My point is that the claimed job was data recovery, and the data was on the drive, which could be taken out of the laptop. If the laptop is showing itself to be unreliable (liquid damage inside the case is not a good sign of reliability), you really don’t want to recover the data using it - just get the drive out of it and put it into another machine or a USB enclosure that you could then use to recover what data you could, using a different computer.

[simster]

And data recovery does not require the recover-er to review the data - they simply say - yeah, looks like we were able to recover X amount of data.

[74westy]

filmore:

With regards to the dates of the files and directories on the disk, that can be totally faked. The fact that the dates are after the story was released is just because whoever made the directories was a novice.

Aha! If the dates of the directories could be faked, then Biden could have created them before taking the laptop to the shop specifically to make it look like it had been tampered with afterward, right? Just like Obama’s mother had the foresight to put a birth announcement in a Hawai’ian paper to make it look like he was born in the US.

[k9bfriender]

I’ve heard stories of people being busted for having illegal content on their computers and it being found when they brought them in to be repaired.

A quick google finds quite a number of those stories, in fact.

[simster]

Right - but its not required by the person doing the recovery to review the data itself (unless specifically called out for by either party.).

[k9bfriender]

So these people are just snooping on other people’s computers on their own time?

I mean, on the one hand, it catches child pornographers, which is good. OTOH, it seems it gives license for them to snoop about in people’s computers looking for anything salacious.

[E-DUB]

That’s essentially it. If you’ve got anything on your computer, the techies (may) see it. If it’s illegal stuff, they’ll say that seeing it was inadvertent. If it’s legal, drag and drop time.

[simster]

k9bfriender:

So these people are just snooping on other people’s computers on their own time?

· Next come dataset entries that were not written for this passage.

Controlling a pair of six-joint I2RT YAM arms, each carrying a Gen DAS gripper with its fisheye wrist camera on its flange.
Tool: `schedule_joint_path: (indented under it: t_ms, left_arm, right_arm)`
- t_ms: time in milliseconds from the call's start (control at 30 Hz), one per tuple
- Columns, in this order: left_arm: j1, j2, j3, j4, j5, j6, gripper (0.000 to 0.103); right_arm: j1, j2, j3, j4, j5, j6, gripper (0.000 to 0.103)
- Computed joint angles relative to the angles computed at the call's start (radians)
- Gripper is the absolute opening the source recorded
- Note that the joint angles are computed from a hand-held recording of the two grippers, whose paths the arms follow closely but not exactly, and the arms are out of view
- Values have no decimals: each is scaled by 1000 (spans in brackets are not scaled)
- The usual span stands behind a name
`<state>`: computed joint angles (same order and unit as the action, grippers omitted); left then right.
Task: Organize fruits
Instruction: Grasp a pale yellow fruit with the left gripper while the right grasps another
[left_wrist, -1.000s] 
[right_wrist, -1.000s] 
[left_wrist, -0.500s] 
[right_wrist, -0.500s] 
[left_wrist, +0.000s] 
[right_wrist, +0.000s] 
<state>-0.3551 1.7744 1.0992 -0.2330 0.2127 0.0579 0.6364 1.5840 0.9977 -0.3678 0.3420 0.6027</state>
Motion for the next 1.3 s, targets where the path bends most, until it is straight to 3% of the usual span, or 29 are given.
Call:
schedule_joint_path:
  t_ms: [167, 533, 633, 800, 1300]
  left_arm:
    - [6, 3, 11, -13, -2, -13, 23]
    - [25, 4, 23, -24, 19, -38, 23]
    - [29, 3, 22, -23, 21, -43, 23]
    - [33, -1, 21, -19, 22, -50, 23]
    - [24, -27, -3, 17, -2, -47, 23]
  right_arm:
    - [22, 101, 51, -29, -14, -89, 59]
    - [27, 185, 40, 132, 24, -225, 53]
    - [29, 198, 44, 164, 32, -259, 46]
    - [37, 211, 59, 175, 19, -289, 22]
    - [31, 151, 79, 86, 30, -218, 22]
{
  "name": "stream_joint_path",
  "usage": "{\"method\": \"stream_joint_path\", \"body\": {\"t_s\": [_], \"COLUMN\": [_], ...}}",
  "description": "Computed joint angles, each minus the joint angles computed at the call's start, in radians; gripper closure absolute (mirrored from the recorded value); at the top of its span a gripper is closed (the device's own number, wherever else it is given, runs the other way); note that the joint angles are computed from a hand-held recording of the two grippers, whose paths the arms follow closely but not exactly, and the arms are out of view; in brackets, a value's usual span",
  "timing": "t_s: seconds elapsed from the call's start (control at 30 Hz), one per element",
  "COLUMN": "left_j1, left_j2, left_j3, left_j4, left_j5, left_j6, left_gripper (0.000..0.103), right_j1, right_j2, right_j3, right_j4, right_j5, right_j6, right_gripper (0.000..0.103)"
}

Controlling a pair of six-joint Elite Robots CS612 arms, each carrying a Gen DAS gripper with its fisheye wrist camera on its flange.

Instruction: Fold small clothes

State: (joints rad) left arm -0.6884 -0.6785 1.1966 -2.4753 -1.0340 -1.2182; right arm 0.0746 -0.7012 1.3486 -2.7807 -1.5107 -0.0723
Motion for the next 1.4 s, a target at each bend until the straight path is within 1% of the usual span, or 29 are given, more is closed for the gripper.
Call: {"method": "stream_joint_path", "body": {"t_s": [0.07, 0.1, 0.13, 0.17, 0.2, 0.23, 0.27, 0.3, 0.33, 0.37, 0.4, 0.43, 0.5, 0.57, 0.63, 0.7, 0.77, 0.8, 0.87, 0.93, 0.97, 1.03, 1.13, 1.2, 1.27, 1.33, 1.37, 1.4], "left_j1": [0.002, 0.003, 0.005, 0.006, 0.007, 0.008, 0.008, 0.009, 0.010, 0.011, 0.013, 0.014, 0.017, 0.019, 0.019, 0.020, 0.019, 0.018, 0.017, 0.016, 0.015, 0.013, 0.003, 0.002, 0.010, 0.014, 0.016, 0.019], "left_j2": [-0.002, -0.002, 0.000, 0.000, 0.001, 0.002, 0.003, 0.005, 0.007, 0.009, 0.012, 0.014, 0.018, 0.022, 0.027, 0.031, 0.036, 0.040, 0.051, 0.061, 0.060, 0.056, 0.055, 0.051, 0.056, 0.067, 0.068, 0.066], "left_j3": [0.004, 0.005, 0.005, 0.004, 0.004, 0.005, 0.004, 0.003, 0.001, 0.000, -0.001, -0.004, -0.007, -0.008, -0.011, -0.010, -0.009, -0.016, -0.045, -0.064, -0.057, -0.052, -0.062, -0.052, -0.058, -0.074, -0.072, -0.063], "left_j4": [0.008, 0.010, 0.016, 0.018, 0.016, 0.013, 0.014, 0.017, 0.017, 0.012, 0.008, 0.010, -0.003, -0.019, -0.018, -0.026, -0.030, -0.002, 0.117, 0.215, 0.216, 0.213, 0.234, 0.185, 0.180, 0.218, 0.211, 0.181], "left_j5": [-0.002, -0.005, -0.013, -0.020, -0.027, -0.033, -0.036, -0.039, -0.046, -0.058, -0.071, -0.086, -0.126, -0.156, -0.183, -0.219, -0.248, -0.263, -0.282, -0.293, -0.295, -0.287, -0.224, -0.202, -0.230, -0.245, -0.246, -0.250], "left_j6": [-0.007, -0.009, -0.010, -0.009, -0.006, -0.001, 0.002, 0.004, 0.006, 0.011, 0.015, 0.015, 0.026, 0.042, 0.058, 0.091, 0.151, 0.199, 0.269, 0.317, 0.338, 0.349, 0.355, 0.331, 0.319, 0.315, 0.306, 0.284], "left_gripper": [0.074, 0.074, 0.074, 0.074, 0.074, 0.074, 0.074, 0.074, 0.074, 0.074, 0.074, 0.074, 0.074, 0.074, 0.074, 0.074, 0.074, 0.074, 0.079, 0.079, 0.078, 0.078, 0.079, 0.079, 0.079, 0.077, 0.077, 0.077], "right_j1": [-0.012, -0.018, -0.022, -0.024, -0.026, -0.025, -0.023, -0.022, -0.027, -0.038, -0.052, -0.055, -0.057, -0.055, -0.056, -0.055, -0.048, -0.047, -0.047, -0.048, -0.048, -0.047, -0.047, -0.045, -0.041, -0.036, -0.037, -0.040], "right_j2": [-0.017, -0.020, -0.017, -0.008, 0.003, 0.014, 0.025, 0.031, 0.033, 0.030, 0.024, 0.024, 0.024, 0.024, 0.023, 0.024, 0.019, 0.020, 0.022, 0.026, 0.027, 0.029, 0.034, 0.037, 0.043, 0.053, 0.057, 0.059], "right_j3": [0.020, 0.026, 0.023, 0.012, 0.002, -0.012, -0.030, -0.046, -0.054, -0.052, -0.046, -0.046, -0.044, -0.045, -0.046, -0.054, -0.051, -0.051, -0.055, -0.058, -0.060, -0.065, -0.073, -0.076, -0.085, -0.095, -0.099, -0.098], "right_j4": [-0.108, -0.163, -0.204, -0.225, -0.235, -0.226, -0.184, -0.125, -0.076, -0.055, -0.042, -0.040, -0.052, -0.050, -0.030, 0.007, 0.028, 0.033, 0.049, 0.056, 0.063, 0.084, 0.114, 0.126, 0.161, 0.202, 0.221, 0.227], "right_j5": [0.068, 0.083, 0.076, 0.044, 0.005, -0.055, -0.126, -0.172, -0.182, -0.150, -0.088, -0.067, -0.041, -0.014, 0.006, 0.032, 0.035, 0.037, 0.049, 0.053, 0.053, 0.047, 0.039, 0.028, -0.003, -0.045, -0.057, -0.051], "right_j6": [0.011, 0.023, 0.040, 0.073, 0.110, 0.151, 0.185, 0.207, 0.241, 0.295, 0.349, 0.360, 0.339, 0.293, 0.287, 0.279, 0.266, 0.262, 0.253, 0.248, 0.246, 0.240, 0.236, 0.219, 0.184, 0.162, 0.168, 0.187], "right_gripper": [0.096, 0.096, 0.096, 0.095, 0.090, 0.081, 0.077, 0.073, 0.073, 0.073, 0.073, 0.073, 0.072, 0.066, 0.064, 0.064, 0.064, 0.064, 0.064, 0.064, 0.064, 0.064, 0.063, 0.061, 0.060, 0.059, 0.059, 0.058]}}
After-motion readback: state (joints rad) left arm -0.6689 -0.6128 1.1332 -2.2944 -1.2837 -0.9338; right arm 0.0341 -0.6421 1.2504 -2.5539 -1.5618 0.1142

That is my estimation yes - I can run tools to ‘recover’ or ‘copy’ a drive and I never have to review the actual data (other than common directory/disk tools) to be able to say that ‘x number of files were recovered’.

k9bfriender:

I mean, on the one hand, it catches child pornographers, which is good. OTOH, it seems it gives license for them to snoop about in people’s computers looking for anything salacious.

I’m fine with it catching criminals, especially the type being discussed - but since the people doing the job are not cops and have no ‘reasonable suspicion’ to go snooping, I feel most of these cases are violating people’s privacy for shits/giggles. Its a fine line to be sure if the material is ‘in your face’ (in a ‘salacious items’ folder!) another if you have to go digging for it.

And as stated - there is a real issue for ‘chain of custody’ in these cases.

[wguy123]

SunUp:

My point is that the claimed job was data recovery, and the data was on the drive, which could be taken out of the laptop.

I have no idea what the laptop was, but some come with data storage that you cannot remove (modern Apple laptops, MS Surface, etc). For those, you’d have to boot the system to get at the data, either directly or through something like Target Mode on an Apple.

[Senegoid]

wguy123:

I have no idea what the laptop was, but some come with data storage that you cannot remove (modern Apple laptops, MS Surface, etc).

Just one more reason why I would NEVER want to buy another Apple laptop (of which, to date, I have already bought exactly zero). But I have two hand-me-down Apple laptops, and there is just too much not to like about them and the company that made them.

[Senegoid]

Note something about reviewing the data, though: If data is corrupted, it may be necessary to do a detailed deep dive into the bits and bytes to patch something here or there, to fix it.

I’ve done a fair share of this. I’ve used low-level disk utilities to fix corrupted directories and files. I’ve examined dBase files with hex-editors to find and patch corrupted data in several different ways. Sometimes you just need to get down in the weeds.